## ABOUT THIS TASK
Repeat the listing below in full, exactly.
※
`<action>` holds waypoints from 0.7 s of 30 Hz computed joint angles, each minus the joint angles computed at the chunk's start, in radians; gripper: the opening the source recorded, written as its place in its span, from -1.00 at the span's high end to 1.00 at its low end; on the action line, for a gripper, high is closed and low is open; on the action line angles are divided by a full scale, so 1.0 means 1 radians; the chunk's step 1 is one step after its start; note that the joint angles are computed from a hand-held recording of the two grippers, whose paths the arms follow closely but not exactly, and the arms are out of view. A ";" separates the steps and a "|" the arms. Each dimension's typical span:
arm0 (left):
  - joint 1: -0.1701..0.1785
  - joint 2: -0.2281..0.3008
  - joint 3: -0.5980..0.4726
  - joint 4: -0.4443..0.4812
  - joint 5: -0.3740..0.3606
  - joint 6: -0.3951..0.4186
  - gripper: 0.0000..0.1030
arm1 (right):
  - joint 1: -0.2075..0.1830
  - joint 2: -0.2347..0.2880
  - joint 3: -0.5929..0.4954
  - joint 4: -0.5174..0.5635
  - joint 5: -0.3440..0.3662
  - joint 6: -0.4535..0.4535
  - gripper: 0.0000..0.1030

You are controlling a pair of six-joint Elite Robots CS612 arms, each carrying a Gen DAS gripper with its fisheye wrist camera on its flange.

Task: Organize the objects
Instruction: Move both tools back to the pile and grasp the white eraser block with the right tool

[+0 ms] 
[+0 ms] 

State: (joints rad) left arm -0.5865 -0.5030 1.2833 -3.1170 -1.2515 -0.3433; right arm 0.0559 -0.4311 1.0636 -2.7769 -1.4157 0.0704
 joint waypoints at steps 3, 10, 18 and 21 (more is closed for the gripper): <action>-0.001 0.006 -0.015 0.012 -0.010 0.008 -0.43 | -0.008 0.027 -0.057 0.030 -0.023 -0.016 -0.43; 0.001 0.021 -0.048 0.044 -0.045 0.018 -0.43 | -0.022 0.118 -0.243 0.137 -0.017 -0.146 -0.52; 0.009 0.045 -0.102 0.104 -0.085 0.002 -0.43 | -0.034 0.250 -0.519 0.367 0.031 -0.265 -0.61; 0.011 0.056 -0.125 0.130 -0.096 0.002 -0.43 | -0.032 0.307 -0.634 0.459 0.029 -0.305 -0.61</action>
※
## THE ANSWER
`<action>` holds waypoints from 0.7 s of 30 Hz computed joint angles, each minus the joint angles computed at the chunk's start, in radians; gripper: the opening the source recorded, written as its place in its span, from -1.00 at the span's high end to 1.00 at its low end; on the action line, for a gripper, high is closed and low is open; on the action line angles are divided by a full scale, so 1.0 means 1 radians; the chunk's step 1 is one step after its start; note that the joint angles are computed from a hand-held recording of the two grippers, whose paths the arms follow closely but not exactly, and the arms are out of view. A ";" separates the steps and a "|" the arms. Each dimension's typical span:
arm0 (left):
  - joint 1: -0.1701..0.1785
  - joint 2: -0.2281..0.3008
  - joint 3: -0.5980..0.4726
  - joint 4: -0.4443..0.4812
  - joint 5: -0.3740..0.3606
  - joint 6: -0.3951..0.4186
  - gripper: 0.0000..0.1030
arm1 (right):
  - joint 1: -0.2075..0.1830
  - joint 2: -0.2347..0.2880
  - joint 3: -0.5929..0.4954
  - joint 4: -0.5174..0.5635
  - joint 5: -0.3440..0.3662
  - joint 6: -0.4535..0.4535
  - gripper: 0.0000..0.1030

You are controlling a pair of six-joint Elite Robots CS612 arms, each carrying a Gen DAS gripper with its fisheye wrist camera on its flange.

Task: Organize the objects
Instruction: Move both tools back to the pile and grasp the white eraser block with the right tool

[+0 ms] 
[+0 ms] 

State: (joints rad) left arm -0.5865 -0.5030 1.2833 -3.1170 -1.2515 -0.3433; right arm 0.0559 -0.4311 1.0636 -2.7769 -1.4157 0.0704
 joint waypoints at steps 3, 10, 18 and 21 (more is closed for the gripper): <action>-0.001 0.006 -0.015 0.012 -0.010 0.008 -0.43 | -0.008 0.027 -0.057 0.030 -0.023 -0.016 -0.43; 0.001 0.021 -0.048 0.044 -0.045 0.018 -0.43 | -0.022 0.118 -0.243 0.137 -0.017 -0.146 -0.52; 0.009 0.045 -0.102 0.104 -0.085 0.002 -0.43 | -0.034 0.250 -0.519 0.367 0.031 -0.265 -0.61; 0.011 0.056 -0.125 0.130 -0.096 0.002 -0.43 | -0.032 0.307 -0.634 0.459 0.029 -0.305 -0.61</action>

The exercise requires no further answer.